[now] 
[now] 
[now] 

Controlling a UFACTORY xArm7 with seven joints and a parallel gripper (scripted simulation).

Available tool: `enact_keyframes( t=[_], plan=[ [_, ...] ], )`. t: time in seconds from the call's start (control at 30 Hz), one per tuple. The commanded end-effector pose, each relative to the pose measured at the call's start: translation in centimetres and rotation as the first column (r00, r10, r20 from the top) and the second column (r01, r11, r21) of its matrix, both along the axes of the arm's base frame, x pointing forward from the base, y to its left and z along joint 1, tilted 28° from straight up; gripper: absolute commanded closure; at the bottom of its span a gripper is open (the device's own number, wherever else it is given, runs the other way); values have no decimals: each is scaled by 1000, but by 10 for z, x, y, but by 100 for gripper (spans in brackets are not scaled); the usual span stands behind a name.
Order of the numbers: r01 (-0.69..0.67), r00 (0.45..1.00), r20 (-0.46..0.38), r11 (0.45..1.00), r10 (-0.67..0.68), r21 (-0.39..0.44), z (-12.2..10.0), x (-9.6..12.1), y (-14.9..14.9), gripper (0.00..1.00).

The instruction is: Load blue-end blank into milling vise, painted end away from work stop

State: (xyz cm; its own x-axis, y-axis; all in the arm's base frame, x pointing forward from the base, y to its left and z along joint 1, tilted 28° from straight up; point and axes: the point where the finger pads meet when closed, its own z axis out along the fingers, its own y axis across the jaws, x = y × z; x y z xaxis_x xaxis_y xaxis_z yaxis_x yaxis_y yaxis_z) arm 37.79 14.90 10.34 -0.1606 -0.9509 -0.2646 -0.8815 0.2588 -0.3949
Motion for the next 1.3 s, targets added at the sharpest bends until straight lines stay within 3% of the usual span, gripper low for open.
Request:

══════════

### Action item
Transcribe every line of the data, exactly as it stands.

### Output of the exercise
[now] 
[now] 
[now] 

Controlling a UFACTORY xArm7 with seven joints and a parallel gripper (scripted simulation).

Available tool: `enact_keyframes( t=[_], plan=[ [_, ...] ], )`. t: time in seconds from the call's start (control at 30 Hz), one per tuple. The commanded end-effector pose, each relative to the pose measured at the call's start: translation in centimetres and rotation as the first column (r00, r10, r20 from the top) and the second column (r01, r11, r21) of its matrix, both along the axes of the arm's base frame, x pointing forward from the base, y to its left and z along joint 1, tilted 28° from straight up; gripper: absolute commanded closure; at the bottom of its span a gripper is open (the device's own number, wherever else it is given, runs the other way); values have no decimals: each is scaled by 1000, but by 10 for z, x, y, but by 100 for gripper (spans in brackets are not scaled); the usual span stands behind a name.
Order of the numbers: r01 (-0.69..0.67), r00 (0.45..1.00), r20 (-0.46..0.38), r11 (0.45..1.00), r10 (-0.67..0.68), r21 (-0.39..0.44), z (-12.2..10.0), x (-9.6..12.1), y (-14.9..14.9), gripper (0.00..1.00).

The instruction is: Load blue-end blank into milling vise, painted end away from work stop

State: (xyz cm; its own x-axis, y-axis; all in the arm's base frame, x pointing forward from the base, y to its left and z along joint 1, tilted 28° from straight up; point and axes: the point where the finger pads meet when closed, its own z axis out along the fingers, its own y axis across the jaws, x = y × z; x y z xaxis_x xaxis_y xaxis_z yaxis_x yaxis_y yaxis_z) arm 37.79 14.90 10.34 -0.1606 -0.9509 -0.2646 -0.8815 0.2588 -0.3949
Motion for the next 1.3 s, targets added at the sharpest bends until straight lines stay within 3% of the usual span, gripper low for open.
Request:

For this exercise, the answer is now complete.